--- Work to complete ---
Each line of the material below is to be written out exactly. Leave out any picture.

··· Given information ···

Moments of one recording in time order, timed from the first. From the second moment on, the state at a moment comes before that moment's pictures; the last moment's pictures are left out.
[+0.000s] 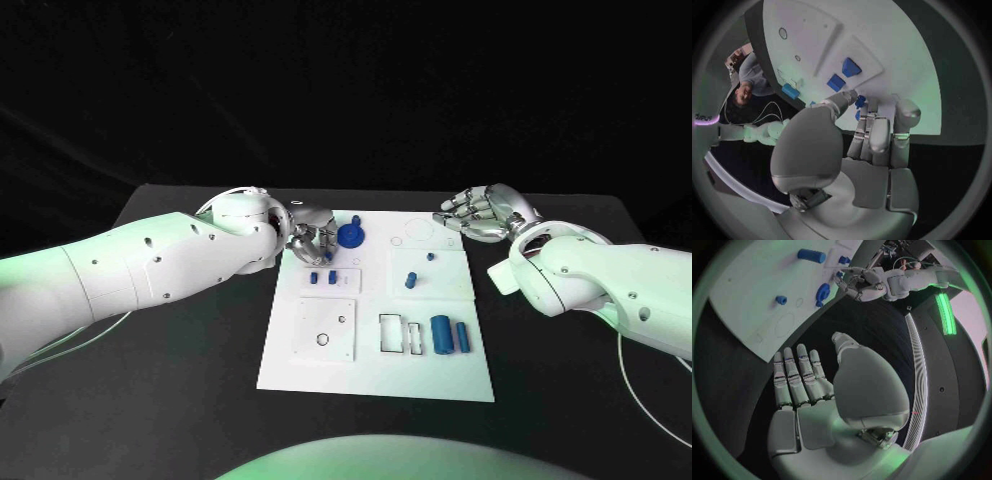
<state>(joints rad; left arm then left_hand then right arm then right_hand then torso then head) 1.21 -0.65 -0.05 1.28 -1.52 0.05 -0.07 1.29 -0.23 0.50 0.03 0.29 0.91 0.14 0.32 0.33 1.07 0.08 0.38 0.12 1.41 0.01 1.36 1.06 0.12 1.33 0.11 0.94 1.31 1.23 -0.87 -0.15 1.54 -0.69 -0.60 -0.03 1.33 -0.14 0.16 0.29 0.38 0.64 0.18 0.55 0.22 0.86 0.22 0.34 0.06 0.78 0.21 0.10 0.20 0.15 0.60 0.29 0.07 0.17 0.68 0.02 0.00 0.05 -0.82</state>
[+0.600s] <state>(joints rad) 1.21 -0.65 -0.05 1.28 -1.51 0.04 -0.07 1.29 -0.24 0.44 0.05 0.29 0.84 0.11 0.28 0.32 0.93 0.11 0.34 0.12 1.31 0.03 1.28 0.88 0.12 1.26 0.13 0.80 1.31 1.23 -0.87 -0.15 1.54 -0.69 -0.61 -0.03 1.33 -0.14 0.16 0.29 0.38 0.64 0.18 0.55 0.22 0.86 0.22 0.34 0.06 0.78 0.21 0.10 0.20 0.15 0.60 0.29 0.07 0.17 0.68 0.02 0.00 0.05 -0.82</state>
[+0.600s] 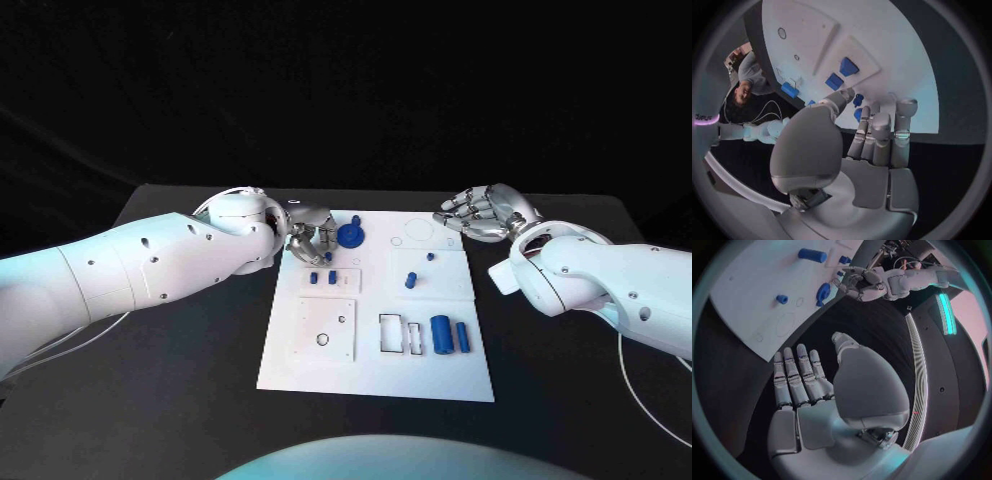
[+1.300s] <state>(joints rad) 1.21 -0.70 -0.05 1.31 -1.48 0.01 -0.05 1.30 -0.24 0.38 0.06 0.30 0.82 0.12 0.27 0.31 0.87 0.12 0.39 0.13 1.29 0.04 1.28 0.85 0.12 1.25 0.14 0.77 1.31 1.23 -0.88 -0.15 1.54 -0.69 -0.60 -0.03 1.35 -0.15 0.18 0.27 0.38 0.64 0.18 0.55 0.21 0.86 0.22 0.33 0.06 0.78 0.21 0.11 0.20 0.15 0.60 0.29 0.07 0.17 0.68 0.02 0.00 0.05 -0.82</state>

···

--- Task output ---
Moments of one recording in time order, timed from the first. From the second moment on, the state at a moment comes before that moment's pictures; the last moment's pictures are left out.
[+0.000s] 
<state>(joints rad; left arm then left_hand then right arm then right_hand then torso then head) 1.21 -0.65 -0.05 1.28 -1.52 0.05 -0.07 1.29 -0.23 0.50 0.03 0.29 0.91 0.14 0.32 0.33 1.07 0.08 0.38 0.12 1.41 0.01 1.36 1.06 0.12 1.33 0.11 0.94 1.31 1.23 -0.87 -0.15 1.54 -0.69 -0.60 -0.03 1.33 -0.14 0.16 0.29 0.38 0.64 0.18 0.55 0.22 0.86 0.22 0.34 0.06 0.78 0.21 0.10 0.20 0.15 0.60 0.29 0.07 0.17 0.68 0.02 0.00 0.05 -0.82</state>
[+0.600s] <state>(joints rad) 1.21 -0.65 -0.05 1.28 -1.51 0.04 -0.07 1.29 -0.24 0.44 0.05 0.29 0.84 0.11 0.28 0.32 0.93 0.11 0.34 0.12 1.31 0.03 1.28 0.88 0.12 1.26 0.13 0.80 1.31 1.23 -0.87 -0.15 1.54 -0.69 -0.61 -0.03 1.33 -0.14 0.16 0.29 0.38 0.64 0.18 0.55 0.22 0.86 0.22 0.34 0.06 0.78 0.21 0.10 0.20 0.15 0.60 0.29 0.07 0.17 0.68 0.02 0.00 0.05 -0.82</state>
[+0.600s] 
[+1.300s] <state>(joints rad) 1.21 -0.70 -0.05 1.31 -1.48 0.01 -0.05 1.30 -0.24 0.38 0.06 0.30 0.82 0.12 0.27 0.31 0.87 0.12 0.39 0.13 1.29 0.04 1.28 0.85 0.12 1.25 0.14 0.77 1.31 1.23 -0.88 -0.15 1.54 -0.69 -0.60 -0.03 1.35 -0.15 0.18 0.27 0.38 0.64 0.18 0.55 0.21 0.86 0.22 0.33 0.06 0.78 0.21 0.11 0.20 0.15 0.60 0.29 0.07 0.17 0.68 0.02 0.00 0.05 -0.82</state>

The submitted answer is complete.